Aïssatou, qui vit dans un vieil immeuble, a énormément de peine à séduire et a être séduite jusqu’au jour où
un beau Malien emménage au-dessus de chez elle. De suite attirée par lui, elle va tout faire pour établir
rapidement le contact, en l’attendant dans la cage d’escalier pour faire croire à une rencontre aléatoire ou en lui
portant des friandises « en guise de bienvenue » par exemple. Bonjour habits légers, maquillage et rouge à
lèvres ! Mais Souleymane Bolobolo, le nouveau voisin, n’est point attiré par toute cette modernité. Désespérée,
la jeune femme décide d’aller voir un marabout qui lui livre la recette miracle. « Pour conquérir un homme, il
faut d’abord conquérir son estomac ».
Aux fourneaux !
Aïssatou n’a dès lors plus le choix. Finis les plats précuits ou la salade prise sur le pouce. A partir de ce jour,
elle saura faire une tortue de brousse aux bananes plantains vertes, une antilope fumée aux pistaches ou encore
un porc-épic aux noix de mangues sauvages. Après avoir confectionné une daurade aux piments rouges, elle
tente sa chance et s’en va frapper chez Bolobolo. Ils mangent ensemble, tout est succulent, le jeune homme est à
point, c’est du tout cuit pour Aïssatou. Tout lecteur attend désormais l’inéluctable, le premier baiser. Il tombera
comme un fruit mûr. Dès lors, pour avoir son homme à elle seule, Aïssatou va devoir l’éloigner d’un dernier
obstacle, la mère du Malien. Ce ne sera pas chose facile puisque cette dernière veut garder son fils à elle seule.
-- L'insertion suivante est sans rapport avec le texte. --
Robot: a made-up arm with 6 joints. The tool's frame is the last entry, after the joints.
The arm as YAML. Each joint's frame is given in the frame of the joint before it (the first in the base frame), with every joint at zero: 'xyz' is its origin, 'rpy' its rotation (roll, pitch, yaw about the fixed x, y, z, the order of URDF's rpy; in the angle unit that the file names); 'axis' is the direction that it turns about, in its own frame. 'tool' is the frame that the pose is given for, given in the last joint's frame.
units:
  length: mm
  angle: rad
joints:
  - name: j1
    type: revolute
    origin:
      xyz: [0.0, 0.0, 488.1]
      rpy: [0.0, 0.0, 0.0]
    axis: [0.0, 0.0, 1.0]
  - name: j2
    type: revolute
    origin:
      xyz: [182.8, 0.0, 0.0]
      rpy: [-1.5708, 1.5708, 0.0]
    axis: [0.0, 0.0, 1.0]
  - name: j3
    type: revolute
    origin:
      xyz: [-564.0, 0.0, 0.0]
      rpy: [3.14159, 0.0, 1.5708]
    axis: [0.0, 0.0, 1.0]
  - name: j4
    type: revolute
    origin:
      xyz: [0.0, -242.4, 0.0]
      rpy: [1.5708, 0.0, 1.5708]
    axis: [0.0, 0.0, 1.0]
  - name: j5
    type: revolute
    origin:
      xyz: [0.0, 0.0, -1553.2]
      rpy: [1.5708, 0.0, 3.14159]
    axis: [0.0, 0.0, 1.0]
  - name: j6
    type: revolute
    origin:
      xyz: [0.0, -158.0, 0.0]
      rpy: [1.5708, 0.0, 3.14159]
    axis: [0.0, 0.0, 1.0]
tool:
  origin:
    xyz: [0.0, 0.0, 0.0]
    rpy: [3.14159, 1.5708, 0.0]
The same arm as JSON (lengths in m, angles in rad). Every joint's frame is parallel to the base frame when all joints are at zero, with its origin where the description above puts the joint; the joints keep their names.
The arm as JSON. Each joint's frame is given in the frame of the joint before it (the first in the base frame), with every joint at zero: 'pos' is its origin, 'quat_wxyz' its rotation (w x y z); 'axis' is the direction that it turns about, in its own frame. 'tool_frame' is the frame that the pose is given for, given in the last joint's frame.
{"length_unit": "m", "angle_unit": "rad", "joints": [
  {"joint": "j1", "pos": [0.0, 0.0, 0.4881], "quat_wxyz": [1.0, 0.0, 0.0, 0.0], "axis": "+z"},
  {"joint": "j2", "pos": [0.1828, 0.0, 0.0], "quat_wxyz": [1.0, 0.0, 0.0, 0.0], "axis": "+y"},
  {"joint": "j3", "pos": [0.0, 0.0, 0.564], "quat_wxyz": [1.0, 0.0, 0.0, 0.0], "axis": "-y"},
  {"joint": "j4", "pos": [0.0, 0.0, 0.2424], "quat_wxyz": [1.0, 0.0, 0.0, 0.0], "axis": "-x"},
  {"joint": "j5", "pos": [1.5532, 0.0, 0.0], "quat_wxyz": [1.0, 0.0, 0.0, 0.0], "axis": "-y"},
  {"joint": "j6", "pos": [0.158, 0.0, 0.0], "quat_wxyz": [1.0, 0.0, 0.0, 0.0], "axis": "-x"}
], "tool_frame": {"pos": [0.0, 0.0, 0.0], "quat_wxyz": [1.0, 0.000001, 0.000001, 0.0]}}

Est-ce qu’Aïssatou va réussir à faire sa vie avec l’homme qu’elle aime ? La réponse à cette question n’est pas
aussi évidente qu’il y paraît ; osons même écrire que la fin est pour le moins surprenante. Mais laissons le soin
aux lecteurs de la découvrir par eux-mêmes.
Un roman plein de saveurs
La façon dont l’histoire de la jeune Aïssatou est racontée est délicieuse. La philosophie qui se dégage de ce
livre est exotique et c’est ce qui fait qu’elle est fort intéressante. Le personnage le plus éloigné de nous reste à
n’en pas douter la mère d’Aïssatou qui tout au long du roman délivre des conseils malicieux et sympathiques.
Elle est une femme soumise à son mari qui n’a pas peur de conseiller à sa fille de l’être aussi. Elle est soumise,
mais fière de l’être. La légèreté de cet ouvrage mêlée au zeste d’humour qu’il comporte font un mélange dont on
ne s’est pas lassé. Malgré tout, on notera que ce genre d’histoire sera sûrement plus enclin à captiver la gente
féminine que masculine. En effet, il faut savoir que l’on vit l’histoire en focalisation interne, à travers les yeux
d’Aïssatou, et que nous, les hommes, à travers Bolobolo, n’avons pas la possibilité de nous défendre et passons
parfois pour des goujats. Ce qui n’est jamais le cas, assurément. Mais si vous arrivez à laisser votre ego de côté
durant quelques heures, ce livre vous plaira.
Calixthe Beyala, Comment cuisiner son mari à l’africaine, Editions Albin Michel, 2000, pp.157.